> [Problem details]:
What is needed is every line of the data that includes the word "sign". Please copy each one.

[Data excerpts]
* * * * * * *
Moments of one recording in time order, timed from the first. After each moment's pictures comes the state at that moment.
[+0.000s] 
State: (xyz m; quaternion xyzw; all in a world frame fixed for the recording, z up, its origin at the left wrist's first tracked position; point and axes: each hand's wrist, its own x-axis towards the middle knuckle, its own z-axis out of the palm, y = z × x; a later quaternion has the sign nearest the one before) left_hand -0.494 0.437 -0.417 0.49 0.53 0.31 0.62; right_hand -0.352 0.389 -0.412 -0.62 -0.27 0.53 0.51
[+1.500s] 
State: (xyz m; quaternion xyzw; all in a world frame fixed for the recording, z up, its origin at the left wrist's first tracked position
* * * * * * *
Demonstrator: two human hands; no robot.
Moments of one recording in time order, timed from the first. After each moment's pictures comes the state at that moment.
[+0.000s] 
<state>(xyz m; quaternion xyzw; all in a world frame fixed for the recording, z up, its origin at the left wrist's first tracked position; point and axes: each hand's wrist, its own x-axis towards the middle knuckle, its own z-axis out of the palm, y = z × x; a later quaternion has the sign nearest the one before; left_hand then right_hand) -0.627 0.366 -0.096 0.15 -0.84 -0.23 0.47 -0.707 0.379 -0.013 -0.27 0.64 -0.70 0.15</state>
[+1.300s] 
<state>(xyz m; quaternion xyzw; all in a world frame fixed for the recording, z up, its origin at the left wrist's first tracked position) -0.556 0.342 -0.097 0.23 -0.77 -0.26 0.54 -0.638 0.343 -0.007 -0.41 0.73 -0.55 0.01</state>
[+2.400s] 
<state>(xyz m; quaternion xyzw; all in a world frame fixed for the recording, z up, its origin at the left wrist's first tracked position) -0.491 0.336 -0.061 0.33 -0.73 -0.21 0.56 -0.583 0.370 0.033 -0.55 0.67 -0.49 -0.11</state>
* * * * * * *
> [Task answer]:
State: (xyz m; quaternion xyzw; all in a world frame fixed for the recording, z up, its origin at the left wrist's first tracked position; point and axes: each hand's wrist, its own x-axis towards the middle knuckle, its own z-axis out of the palm, y = z × x; a later quaternion has the sign nearest the one before) left_hand -0.494 0.437 -0.417 0.49 0.53 0.31 0.62; right_hand -0.352 0.389 -0.412 -0.62 -0.27 0.53 0.51
<state>(xyz m; quaternion xyzw; all in a world frame fixed for the recording, z up, its origin at the left wrist's first tracked position; point and axes: each hand's wrist, its own x-axis towards the middle knuckle, its own z-axis out of the palm, y = z × x; a later quaternion has the sign nearest the one before; left_hand then right_hand) -0.627 0.366 -0.096 0.15 -0.84 -0.23 0.47 -0.707 0.379 -0.013 -0.27 0.64 -0.70 0.15</state>

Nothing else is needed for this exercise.